WHAT THE TASK ASKS: Take the data below and filter it for lines containing the word "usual"; show each line found.

====== GIVEN INFORMATION

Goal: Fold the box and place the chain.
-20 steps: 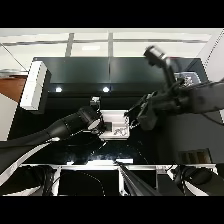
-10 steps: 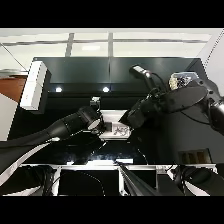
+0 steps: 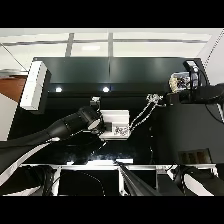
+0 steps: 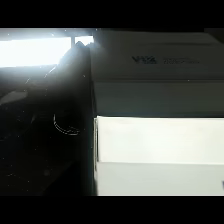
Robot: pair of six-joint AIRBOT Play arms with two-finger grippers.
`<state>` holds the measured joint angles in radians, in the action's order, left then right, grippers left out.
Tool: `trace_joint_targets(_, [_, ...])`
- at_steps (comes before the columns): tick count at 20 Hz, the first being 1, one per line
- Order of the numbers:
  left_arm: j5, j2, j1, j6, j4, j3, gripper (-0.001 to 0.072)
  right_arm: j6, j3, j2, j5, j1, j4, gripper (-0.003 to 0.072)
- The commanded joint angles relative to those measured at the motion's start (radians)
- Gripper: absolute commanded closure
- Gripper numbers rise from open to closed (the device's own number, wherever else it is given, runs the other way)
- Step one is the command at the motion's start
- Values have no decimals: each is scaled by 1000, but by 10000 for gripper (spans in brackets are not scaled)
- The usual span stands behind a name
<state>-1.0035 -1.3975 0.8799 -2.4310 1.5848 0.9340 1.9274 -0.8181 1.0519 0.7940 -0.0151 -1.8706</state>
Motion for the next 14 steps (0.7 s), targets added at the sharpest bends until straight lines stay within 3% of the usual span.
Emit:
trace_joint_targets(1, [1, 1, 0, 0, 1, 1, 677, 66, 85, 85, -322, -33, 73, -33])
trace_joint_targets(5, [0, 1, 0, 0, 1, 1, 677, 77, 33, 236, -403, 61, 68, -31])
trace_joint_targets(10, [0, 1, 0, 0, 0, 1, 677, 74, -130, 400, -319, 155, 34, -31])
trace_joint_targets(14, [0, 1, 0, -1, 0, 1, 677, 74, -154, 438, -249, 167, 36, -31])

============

SOLVED PROBLEM:
- The usual span stands behind a name
Motion for the next 14 steps (0.7 s), targets added at the sharpest bends until straight lines stay within 3% of the usual span.

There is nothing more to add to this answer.